5. The method for displaying advertisements on an independent website according to claim 1, characterized in that, Constructing a target ad for a product includes the following steps: The system obtains the selling point copy images and target product images of the advertised products, and retrieves the advertising template images and their completion composition information that match the user's profile from the preset advertising template library. The selling point text image and the target product image are added to the advertising template image according to the completed composition information to obtain the target advertisement for the advertised product.

6. The method for displaying advertisements on an independent website according to claim 1, characterized in that, After constructing the target ad corresponding to the advertised product for display on the target page, the following steps are included: In response to the user's trigger event on the target advertisement, the user is redirected to the product details page of the advertised product, and a chat window is created between the user and the customer service representative. Product recommendation information is generated to guide the user in making a quick decision. The customer service representative then publishes this product recommendation information to the chat window for the user to view.
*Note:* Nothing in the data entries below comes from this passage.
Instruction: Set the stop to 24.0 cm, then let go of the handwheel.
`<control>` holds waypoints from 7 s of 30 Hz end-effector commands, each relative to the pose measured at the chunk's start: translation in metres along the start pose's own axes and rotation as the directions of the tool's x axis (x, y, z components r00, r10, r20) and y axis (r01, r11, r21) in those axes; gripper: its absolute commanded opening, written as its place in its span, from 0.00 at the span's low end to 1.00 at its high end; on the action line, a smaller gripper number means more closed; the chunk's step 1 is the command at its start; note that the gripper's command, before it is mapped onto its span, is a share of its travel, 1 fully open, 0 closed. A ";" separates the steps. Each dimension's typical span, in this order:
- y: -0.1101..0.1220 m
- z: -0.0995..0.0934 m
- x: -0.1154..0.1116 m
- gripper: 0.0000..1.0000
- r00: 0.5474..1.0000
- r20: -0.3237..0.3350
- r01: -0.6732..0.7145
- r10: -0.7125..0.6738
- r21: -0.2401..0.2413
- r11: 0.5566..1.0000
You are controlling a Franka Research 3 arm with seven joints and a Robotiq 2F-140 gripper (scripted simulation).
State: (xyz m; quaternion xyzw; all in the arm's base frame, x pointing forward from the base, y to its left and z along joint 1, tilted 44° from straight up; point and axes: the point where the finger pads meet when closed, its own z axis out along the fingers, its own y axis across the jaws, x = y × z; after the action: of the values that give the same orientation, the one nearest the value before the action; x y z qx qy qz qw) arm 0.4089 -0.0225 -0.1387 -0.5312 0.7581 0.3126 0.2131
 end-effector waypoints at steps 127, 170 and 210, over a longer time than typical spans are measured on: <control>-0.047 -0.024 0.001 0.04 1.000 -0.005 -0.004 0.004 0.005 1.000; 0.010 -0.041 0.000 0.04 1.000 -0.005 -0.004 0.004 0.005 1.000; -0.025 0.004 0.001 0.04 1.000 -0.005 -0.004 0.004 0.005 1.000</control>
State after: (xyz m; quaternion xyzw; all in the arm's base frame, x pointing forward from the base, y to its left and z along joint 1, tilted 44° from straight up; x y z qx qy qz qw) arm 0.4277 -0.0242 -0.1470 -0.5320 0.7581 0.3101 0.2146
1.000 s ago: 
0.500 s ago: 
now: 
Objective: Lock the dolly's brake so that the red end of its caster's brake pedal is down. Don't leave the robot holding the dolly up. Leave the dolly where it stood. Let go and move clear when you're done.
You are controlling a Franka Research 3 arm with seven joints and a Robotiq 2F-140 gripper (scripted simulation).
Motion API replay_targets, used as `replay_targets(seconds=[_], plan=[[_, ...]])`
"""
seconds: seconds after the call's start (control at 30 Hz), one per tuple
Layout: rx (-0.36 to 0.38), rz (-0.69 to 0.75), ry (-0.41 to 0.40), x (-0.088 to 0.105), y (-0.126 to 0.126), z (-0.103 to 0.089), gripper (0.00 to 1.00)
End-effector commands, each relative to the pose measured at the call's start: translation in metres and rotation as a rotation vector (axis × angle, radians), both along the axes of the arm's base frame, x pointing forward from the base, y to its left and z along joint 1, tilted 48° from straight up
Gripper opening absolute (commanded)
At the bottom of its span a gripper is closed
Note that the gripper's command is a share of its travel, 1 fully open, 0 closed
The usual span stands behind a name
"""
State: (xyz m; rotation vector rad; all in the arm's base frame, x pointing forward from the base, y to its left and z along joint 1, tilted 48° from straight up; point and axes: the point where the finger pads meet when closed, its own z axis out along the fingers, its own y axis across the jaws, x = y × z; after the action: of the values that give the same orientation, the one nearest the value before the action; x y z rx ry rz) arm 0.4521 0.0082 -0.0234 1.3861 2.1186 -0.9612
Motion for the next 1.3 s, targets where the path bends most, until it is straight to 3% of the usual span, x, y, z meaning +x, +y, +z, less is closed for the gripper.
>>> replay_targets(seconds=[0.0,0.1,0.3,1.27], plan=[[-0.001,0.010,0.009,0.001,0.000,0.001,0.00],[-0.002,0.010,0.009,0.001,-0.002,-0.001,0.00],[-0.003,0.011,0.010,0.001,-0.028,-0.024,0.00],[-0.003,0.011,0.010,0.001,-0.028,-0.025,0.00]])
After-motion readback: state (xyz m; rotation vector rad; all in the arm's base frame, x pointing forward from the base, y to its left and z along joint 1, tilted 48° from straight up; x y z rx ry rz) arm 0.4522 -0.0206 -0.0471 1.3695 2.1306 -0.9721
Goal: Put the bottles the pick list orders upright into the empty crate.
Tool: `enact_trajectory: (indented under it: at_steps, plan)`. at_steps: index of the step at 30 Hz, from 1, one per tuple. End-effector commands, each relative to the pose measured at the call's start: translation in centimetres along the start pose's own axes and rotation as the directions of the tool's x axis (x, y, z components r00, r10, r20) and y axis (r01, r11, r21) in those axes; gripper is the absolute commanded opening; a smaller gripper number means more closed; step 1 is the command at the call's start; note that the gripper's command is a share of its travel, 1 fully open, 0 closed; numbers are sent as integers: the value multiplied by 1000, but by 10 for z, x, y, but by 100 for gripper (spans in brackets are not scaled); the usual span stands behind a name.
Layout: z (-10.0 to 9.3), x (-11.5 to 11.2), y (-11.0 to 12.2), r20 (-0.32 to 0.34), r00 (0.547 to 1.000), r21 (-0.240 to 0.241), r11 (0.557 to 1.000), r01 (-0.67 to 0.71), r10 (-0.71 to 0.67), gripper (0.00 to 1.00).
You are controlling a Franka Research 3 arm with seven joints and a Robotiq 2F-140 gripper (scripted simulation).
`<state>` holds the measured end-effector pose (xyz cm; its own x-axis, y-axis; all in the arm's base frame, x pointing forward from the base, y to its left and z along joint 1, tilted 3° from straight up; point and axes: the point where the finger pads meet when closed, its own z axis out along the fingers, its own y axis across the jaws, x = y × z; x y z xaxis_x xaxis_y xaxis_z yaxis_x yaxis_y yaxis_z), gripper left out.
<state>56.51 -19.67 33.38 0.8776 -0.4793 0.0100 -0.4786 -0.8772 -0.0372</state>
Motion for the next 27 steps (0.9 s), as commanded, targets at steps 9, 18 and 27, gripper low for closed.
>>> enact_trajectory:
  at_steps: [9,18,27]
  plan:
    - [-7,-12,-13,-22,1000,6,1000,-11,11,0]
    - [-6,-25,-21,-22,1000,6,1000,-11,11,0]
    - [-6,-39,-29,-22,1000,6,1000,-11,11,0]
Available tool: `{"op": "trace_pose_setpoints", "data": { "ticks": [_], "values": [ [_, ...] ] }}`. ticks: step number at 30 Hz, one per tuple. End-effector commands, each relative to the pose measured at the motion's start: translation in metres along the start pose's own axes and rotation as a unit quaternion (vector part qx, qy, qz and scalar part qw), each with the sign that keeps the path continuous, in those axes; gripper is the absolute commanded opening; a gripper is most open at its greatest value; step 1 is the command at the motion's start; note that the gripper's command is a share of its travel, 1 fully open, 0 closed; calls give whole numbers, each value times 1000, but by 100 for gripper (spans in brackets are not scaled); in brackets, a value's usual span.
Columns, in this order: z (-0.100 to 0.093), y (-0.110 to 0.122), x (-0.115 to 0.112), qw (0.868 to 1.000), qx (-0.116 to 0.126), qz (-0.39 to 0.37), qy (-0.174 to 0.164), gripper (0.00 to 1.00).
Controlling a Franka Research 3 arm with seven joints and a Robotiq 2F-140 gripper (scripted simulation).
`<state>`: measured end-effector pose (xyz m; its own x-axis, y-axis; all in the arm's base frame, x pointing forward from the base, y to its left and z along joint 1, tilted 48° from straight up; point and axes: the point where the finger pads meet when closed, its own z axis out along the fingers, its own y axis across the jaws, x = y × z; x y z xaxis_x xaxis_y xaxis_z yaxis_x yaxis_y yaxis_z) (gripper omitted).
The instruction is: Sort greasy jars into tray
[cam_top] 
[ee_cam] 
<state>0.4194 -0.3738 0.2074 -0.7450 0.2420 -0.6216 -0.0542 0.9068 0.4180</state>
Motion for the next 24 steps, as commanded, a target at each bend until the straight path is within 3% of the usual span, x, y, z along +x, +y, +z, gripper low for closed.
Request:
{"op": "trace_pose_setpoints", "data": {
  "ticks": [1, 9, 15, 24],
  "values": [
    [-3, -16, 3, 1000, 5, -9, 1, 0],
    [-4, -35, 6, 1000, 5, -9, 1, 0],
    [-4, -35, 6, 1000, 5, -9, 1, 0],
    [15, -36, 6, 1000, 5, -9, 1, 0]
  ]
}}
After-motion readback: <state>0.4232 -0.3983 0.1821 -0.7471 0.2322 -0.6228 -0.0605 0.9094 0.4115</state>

7. The method for displaying advertisements on an independent website according to claim 1, characterized in that, Before determining the user's interest rating for each product in the independent website store based on the user interaction sequence using a preset interest assessment model, the following steps are included: Obtain a dataset, which includes multiple samples and their supervision labels, wherein the samples and their supervision labels correspond to sample interaction sequences and their corresponding target interest evaluation distributions; The interest evaluation model is trained to convergence based on the dataset, and the model learns the ability to infer the corresponding interest evaluation distribution based on any user interaction sequence.

8. An independent website advertising display device, characterized in that, include: The event response module is used to respond to the target page loading event of an independent website store and obtain the corresponding user interaction sequence for the event. The interest assessment module is used to determine the user's interest rating for each product in the independent website store based on the user interaction sequence using a preset interest assessment model. The conversion evaluation module is used to determine the corresponding conversion rate for each product whose interest score meets the preset conditions, based on the product profile, the user profile, and the user interaction sequence using a preset conversion evaluation model. The advertising display module is used to select the products with the highest conversion rates as advertising products and construct corresponding target advertisements for display on the target page.

9. A computer device comprising a central processing unit and a memory, characterized in that, The central processing unit is used to invoke and run a computer program stored in the memory to perform the steps of the method as described in any one of claims 1 to 7.

10. A computer-readable storage medium, characterized in that, It stores, in the form of computer-readable instructions, a computer program implemented according to any one of claims 1 to 7, which, when invoked by a computer, executes the steps included in the corresponding method.